① UCCISIONE DI ANIMALI (art. 544-bis)
→ per crudeltà o senza necessità;
→ delitto a forma libera, anche in forma omissiva;

② MALTRATTAMENTO DI ANIMALI (art. 544-ter)


→ per crudeltà o senza necessità;
→ delitto di evento (“cagiona la lesione”) a forma libera;
→ aggravante: morte (non voluta);

③ SPETTACOLI O MANIFESTAZIONI VIETATI (art. 544-quater)

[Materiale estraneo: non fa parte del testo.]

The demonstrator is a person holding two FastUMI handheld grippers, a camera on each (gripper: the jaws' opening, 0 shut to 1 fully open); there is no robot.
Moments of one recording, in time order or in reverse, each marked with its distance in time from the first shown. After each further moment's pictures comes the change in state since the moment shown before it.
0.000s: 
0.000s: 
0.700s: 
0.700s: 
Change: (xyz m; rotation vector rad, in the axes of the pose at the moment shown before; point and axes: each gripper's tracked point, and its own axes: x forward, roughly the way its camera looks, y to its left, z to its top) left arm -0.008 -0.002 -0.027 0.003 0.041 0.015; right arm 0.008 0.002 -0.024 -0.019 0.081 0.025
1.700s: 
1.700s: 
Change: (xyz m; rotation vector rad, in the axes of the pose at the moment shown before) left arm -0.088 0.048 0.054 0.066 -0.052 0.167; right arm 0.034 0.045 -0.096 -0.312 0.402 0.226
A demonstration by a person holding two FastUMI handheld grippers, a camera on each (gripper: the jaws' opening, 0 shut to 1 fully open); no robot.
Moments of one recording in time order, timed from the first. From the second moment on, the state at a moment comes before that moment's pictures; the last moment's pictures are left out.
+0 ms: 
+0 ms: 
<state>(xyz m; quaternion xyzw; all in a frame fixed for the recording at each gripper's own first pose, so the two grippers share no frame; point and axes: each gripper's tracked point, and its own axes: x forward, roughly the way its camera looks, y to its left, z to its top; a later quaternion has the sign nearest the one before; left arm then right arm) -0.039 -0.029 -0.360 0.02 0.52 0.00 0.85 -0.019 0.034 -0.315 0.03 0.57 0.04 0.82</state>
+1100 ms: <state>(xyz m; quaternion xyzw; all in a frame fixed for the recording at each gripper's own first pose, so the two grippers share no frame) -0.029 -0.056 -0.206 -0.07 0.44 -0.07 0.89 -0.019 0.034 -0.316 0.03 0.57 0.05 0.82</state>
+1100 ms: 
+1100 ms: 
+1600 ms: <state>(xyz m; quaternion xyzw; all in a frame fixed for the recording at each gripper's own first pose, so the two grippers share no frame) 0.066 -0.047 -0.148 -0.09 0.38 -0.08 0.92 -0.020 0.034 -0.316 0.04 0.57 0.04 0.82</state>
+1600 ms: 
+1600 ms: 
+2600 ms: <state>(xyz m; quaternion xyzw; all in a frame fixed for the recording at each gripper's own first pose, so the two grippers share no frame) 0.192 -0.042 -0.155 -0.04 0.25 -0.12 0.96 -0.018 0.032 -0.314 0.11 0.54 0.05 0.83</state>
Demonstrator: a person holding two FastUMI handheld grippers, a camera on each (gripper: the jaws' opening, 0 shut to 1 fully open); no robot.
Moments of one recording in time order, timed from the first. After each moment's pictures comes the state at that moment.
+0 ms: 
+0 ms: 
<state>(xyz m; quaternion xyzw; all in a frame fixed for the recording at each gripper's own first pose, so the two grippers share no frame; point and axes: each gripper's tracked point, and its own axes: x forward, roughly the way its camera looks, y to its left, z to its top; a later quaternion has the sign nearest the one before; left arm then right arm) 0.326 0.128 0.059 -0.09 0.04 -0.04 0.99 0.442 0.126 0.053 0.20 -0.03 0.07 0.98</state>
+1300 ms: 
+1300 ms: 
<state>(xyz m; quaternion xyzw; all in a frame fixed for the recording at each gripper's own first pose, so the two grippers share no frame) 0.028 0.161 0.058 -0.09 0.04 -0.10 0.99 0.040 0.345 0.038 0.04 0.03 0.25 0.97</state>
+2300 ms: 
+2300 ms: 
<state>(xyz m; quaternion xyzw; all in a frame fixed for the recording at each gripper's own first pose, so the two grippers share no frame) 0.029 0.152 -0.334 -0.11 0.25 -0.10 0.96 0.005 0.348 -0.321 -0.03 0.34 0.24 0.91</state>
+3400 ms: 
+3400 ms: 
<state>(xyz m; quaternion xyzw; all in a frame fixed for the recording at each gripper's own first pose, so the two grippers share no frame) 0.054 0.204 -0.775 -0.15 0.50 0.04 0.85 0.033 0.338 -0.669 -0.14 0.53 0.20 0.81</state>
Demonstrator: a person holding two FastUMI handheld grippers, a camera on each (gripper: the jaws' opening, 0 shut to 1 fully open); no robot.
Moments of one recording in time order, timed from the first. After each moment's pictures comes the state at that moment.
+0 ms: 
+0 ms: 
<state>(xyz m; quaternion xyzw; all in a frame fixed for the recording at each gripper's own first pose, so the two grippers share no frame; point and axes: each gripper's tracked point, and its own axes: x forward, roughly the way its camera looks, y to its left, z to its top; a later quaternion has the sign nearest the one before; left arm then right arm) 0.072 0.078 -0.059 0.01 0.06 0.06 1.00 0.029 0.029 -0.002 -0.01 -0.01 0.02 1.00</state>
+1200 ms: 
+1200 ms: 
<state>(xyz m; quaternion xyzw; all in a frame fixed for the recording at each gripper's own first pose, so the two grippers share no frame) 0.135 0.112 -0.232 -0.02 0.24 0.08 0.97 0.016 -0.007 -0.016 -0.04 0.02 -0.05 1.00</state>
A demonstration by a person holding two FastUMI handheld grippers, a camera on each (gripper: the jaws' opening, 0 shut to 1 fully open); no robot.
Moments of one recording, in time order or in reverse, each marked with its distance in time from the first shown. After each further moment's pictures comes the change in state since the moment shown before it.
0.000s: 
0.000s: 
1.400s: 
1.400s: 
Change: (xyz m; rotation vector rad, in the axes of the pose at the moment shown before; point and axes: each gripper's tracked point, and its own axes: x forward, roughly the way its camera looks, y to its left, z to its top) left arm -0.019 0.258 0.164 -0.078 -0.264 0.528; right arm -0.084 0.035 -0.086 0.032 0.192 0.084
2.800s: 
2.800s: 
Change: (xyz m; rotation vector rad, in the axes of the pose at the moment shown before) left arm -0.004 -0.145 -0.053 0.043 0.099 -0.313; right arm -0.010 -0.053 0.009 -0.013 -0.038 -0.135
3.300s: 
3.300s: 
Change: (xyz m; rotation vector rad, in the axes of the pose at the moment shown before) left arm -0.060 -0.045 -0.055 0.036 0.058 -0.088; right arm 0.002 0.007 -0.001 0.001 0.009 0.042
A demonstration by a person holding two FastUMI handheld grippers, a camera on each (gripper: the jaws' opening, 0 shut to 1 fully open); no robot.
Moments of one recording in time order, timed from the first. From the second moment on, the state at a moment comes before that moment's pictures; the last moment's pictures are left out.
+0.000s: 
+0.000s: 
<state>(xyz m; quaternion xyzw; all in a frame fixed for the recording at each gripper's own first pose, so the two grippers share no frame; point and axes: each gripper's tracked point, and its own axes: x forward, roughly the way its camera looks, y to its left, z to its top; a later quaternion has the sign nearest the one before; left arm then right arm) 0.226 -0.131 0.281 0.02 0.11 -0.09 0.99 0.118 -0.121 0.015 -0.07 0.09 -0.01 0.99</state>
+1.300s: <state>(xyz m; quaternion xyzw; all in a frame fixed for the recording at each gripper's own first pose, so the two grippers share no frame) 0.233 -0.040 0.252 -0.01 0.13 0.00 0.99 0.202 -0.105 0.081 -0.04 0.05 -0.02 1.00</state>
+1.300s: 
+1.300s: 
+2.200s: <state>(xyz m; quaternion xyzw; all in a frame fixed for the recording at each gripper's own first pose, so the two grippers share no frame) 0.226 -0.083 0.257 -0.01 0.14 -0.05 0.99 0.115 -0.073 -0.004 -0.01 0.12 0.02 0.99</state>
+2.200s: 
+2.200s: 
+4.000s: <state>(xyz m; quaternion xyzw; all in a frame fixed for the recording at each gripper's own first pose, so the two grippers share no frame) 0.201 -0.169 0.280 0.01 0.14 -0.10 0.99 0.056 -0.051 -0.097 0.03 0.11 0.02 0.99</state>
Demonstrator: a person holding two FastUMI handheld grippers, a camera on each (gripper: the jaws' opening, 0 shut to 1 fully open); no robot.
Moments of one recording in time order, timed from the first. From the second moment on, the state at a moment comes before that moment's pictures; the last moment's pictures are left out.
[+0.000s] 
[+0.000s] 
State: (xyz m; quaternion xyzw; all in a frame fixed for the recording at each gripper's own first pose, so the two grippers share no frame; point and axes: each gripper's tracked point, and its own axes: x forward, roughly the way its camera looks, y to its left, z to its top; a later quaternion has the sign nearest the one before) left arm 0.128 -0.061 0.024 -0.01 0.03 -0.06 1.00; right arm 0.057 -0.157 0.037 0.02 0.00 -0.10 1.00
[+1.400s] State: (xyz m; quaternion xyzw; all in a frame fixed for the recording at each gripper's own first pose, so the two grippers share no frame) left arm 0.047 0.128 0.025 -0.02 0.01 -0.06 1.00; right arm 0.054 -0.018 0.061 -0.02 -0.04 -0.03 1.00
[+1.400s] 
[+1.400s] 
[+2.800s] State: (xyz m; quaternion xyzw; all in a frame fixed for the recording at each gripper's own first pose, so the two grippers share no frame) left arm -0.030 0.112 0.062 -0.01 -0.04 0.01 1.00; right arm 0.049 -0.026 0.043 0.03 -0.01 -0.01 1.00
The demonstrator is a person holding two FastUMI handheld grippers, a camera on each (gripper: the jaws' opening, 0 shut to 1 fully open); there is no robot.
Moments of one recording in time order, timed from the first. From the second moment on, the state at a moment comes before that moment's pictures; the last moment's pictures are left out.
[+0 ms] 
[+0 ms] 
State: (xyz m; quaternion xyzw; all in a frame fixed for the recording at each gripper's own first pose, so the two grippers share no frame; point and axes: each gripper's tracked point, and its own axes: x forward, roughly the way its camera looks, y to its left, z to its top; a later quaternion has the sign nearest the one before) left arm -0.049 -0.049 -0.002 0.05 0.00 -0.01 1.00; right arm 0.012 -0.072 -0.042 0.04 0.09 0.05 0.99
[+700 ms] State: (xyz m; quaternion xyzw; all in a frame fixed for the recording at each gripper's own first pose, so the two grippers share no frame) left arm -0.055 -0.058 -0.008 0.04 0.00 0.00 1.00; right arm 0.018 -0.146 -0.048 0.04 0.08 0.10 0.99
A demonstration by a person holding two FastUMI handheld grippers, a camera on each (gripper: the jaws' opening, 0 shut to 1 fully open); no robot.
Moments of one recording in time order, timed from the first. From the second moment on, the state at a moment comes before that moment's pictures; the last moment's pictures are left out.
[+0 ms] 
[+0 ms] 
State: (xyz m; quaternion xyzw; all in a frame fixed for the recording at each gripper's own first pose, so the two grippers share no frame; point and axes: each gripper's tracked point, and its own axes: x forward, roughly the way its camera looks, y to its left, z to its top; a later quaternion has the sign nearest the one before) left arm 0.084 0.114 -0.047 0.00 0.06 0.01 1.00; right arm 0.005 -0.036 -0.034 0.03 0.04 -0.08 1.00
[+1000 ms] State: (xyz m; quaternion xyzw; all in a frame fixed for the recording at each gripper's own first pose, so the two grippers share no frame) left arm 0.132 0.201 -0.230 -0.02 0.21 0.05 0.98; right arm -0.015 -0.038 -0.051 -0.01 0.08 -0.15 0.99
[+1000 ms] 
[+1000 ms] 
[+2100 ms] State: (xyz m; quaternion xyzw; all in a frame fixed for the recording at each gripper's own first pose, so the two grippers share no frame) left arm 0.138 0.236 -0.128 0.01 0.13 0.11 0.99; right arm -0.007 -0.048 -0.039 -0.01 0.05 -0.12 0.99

→ sevizie o strazio per gli animali
→ non trova applicazione rispetto a manifestazioni storiche o culturali autorizzate (es. Palio di Siena);

④ DIVIETO DI COMBATTIMENTI TRA ANIMALI (art. 544-quinquies)

Il rinvio alla fonte regionale dimostra la relatività anche geografica del sentimento per gli animali: ciò che
costituisce reato in determinati luoghi è lecito in altri.

La tutela penale degli animali, incentrata sui delitti sopracitati, consta di due ulteriori contravvenzioni:
 ABBANDONO DI ANIMALI e DETENZIONE ILLEGITTIMA (art. 727 c. 1-2);
 UCCISIONE, CATTURA E DETENZIONE DI SPECIE ANIMALI SELVATICHE PROTETTE (art. 727-bis).

Da sottolineare il fatto che il bene giuridico tutelato non è un “interesse animale in sè”, bensì il sentimento di
compassione che gli umani provano per gli animali.